PROBLEM TO SOLVE: Collect all lines below with the string "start".
------------------------------------------------------------------------
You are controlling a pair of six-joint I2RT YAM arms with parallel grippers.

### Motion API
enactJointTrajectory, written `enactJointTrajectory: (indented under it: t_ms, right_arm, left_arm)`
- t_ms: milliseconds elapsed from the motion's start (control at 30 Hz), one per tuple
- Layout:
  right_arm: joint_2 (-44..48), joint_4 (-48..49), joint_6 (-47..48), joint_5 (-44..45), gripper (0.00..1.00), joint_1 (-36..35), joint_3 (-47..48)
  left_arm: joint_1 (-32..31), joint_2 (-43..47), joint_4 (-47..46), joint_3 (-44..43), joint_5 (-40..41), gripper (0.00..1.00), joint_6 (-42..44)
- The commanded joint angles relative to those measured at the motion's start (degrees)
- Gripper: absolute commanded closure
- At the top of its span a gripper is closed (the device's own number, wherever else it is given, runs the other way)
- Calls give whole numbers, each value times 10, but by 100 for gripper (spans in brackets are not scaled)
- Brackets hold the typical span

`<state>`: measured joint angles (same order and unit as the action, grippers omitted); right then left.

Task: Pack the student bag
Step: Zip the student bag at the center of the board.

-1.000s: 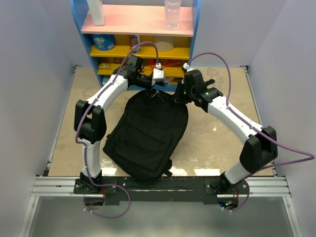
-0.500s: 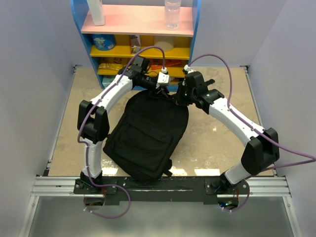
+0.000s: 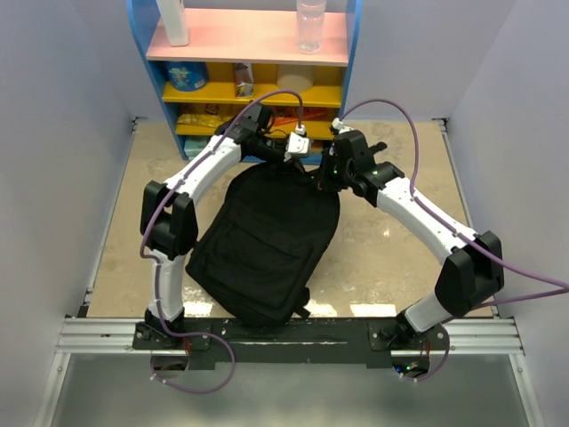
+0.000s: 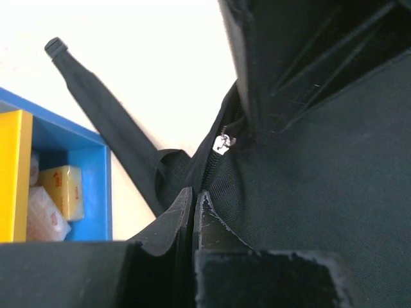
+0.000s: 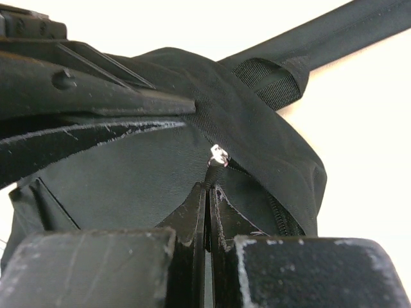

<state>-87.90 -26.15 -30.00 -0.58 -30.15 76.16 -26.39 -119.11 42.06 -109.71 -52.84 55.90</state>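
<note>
The student bag (image 3: 267, 236), a large black backpack, lies flat mid-table with its top toward the shelf. Both grippers meet at that top edge. My left gripper (image 3: 299, 157) is shut, its tips (image 4: 194, 192) pinching the bag's fabric at the zip seam, just below the silver zip slider (image 4: 223, 142). My right gripper (image 3: 324, 174) is shut too, with tips (image 5: 210, 190) clamped on the black pull tab under the silver slider (image 5: 218, 155). The bag (image 5: 128, 173) fills the right wrist view. The zip looks closed along what shows.
A blue shelf unit (image 3: 253, 71) stands at the back, holding a clear bottle (image 3: 310, 25), a white bottle (image 3: 172, 20) and boxes. Its blue side (image 4: 70, 138) is close to the left gripper. A shoulder strap (image 4: 96, 106) trails toward the shelf. Walls close in on both sides.
My left gripper has moved right to the bag's top edge and gone from open to shut on the zip seam. The right gripper has barely moved and stays shut.
</note>
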Motion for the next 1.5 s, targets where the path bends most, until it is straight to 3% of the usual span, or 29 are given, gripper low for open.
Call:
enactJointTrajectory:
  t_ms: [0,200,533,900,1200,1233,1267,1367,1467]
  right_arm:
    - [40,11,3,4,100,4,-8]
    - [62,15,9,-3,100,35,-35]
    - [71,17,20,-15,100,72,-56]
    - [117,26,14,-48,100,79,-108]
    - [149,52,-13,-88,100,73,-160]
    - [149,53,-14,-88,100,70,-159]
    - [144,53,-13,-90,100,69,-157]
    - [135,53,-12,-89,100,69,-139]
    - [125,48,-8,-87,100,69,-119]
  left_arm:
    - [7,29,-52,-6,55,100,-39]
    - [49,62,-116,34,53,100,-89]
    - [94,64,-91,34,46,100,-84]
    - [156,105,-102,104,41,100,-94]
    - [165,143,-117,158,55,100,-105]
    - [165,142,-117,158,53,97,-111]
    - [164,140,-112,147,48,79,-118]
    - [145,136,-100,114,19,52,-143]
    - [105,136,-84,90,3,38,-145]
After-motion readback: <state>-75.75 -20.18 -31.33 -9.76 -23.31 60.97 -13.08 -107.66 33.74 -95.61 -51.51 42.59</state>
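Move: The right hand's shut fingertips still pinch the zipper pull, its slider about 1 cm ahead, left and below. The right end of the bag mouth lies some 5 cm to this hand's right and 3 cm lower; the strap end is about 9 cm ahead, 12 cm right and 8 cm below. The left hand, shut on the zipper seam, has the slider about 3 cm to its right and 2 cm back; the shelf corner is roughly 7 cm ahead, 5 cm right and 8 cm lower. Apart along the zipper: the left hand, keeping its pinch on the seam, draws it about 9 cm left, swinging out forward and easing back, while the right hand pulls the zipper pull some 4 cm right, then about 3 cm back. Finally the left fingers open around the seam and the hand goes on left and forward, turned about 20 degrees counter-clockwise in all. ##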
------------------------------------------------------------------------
REPLY TO THE EXERCISE:
- t_ms: milliseconds elapsed from the motion's start (control at 30 Hz), one per tuple
- The commanded joint angles relative to those measured at the motion's start (degrees)

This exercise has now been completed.